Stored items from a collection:
———
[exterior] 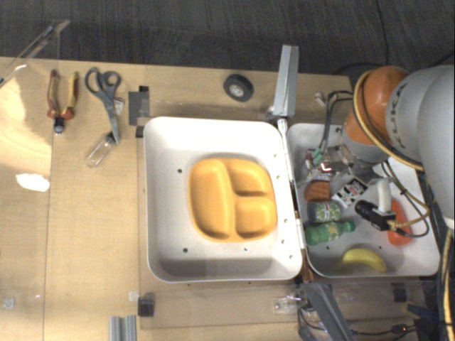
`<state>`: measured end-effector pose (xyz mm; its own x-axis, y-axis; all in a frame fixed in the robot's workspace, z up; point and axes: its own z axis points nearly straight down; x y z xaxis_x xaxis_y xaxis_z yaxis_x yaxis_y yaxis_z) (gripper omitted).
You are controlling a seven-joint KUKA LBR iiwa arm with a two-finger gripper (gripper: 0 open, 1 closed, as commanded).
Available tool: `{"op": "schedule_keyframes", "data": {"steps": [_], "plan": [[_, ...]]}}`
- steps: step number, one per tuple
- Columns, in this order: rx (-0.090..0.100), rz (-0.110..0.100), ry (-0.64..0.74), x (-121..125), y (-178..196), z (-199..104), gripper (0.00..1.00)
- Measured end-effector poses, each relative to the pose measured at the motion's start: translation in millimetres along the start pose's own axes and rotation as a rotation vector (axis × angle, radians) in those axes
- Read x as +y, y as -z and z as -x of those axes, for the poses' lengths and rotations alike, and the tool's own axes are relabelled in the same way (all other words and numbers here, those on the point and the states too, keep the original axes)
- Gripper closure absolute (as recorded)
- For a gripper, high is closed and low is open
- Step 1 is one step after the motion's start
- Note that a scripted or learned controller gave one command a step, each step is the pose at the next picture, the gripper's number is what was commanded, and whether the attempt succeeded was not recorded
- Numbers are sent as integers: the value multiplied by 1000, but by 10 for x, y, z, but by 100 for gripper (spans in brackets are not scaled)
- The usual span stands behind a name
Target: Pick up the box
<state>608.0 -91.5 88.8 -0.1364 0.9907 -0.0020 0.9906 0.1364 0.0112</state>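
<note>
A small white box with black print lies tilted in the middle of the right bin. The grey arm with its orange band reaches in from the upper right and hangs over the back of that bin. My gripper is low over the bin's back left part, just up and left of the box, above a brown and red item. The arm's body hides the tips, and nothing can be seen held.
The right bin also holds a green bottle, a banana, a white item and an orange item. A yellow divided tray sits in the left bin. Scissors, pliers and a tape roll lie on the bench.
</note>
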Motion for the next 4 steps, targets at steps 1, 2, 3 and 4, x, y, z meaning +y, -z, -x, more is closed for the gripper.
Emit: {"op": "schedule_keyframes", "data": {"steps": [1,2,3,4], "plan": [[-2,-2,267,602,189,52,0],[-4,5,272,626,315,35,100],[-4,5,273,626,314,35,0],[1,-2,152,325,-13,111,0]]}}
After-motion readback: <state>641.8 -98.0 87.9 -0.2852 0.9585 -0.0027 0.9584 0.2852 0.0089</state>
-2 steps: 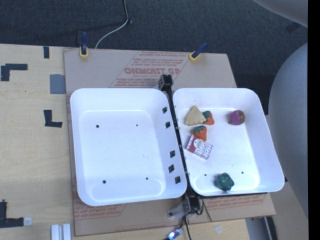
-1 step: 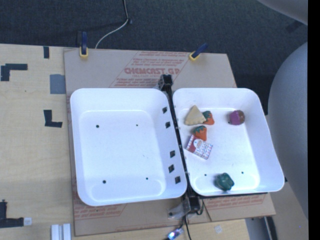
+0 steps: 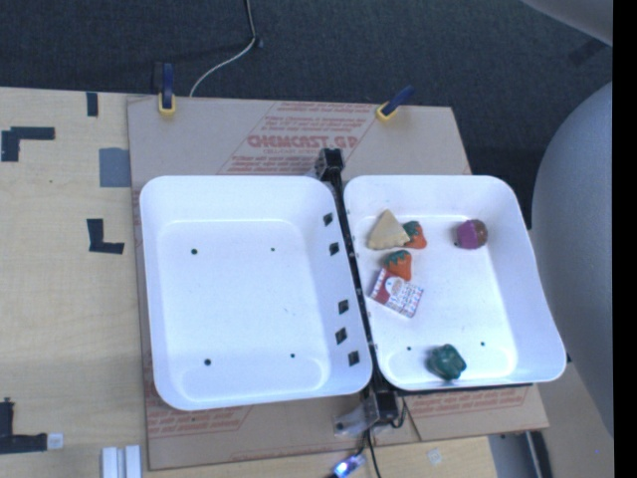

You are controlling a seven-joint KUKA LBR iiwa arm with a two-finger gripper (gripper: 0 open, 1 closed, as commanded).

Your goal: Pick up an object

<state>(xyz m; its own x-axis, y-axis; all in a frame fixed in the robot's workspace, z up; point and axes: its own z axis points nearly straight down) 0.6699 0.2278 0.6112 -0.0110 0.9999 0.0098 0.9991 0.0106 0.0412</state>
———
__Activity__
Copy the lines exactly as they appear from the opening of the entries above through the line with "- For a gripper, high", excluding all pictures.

__Written solution__
[exterior] 
`<state>`: measured end-effector pose (xyz mm; its own x-axis, y-axis; all in a frame fixed in the robot's workspace, z up; point and axes: its own z axis points nearly straight down; x y z xaxis_x xaxis_y xaxis_z yaxis_x yaxis_y yaxis_z) (gripper omitted).
You are controlling a seven-joint KUKA LBR iiwa arm with a two-finger gripper (gripper: 0 open, 1 closed, as commanded).
Available tool: `{"op": "schedule_keyframes", "data": {"steps": [_], "plan": [[_, ...]]}}`
- steps: step number, one per tuple
- Columns, in this order: rx (-0.090..0.100), rz (-0.110..0.100), ry (-0.64..0.74), x (-121..125), y (-178..196), z (-199..104), gripper (0.00..1.00)
- Measured end-effector poses, each relative to the pose measured at the motion's start: translation in millimetres along the start pose's own axes and rotation as a rotation vector (axis × angle, radians) in those axes
- Read x as +y, y as -z and z as -x of those axes, for the poses' lengths and rotations alike, and the tool's own axes are relabelled in the same way (all other words and numbers here, those on the point and the states too, keep the original axes)
- Gripper closure absolute (as recorded)
- For a gripper, high is closed and low is open

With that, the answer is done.